By comparing taste data against consumer buying patterns, an omnimodal AI could create new recipes or flavor combinations. It could also analyze flavor aging in beverages (such as wine), make better tasting medicines, and generally monitor biological and biochemical processes.
And yes, you guessed it: this technology exists, and it’s called an electronic tongue.
The power of sound
We currently have computers that can take audio input, like voice assistants, but what about when we combine this with generative AI, and take this technology to the next level? Things like AI that can analyze subtle nuances in voice patterns become possible, assisting in customer service or detecting health issues.

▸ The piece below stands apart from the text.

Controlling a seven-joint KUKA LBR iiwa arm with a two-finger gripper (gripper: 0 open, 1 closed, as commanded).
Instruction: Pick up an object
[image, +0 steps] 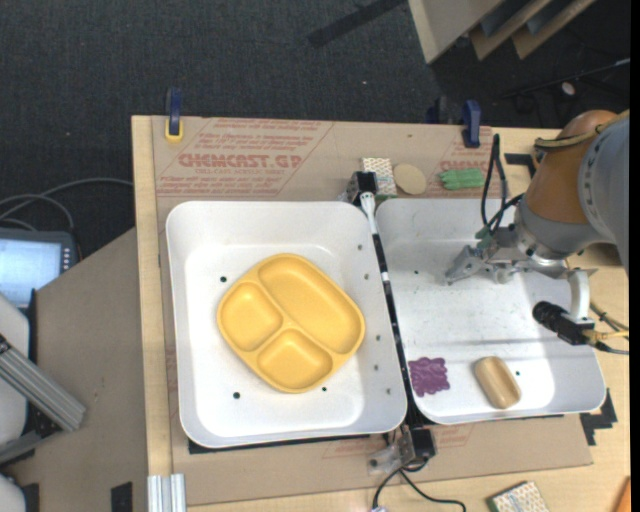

For instance, let’s take someone who has a slight respiratory problem — this is something such an AI might be able to diagnose. It could also process distress signals, background noises, or other audio cues during emergency calls to assist in quicker and more accurate responses. There are a lot of sounds that we as humans can’t hear, or are too distracted to detect.
The power of sight
In medical imaging, an AI with strong visual capabilities could sense anomalies easily missed by the human eye. In security, it could monitor video feeds with a level of detail and persistence a human couldn’t match, and respond appropriately. In research, it could identify microscopic patterns and analyze them in real time — this would also be beneficial for detecting defects in manufactured products.
By our powers combined…
The real benefit of an omnimodal AI isn’t just the individual senses, but the combination of these to paint a more detailed picture of the world — perhaps one that as humans, we couldn’t achieve with our limited senses. That’s not to say an omnimodal AI would necessarily replace us, as we have access to cognitive reasoning skills and other capabilities that make us unique, but it would certainly be assistive.
Conclusion: It’s not a matter of if, but when
Things are moving at the speed of light right now in the field of AI. I wouldn’t be surprised if someone were to announce an omnimodal AI in the next five years. We may see a low-latency omnimodal AI that acts as a digital assistant, responding in real time via a speaking avatar that is not pre-animated in any way. We might also see an omnimodal AI put into a small chassis, like a version of ElliQ with arms and wheels. Really, the stuff we’ve been promised since Asimov started writing about it in the 1940’s.
All of it sounds like science fiction, but so too would ChatGPT if you explained it to someone from 2021. We’ve got the technology, all we need to do is work on it. How long before someone puts it all together and makes it commercially available?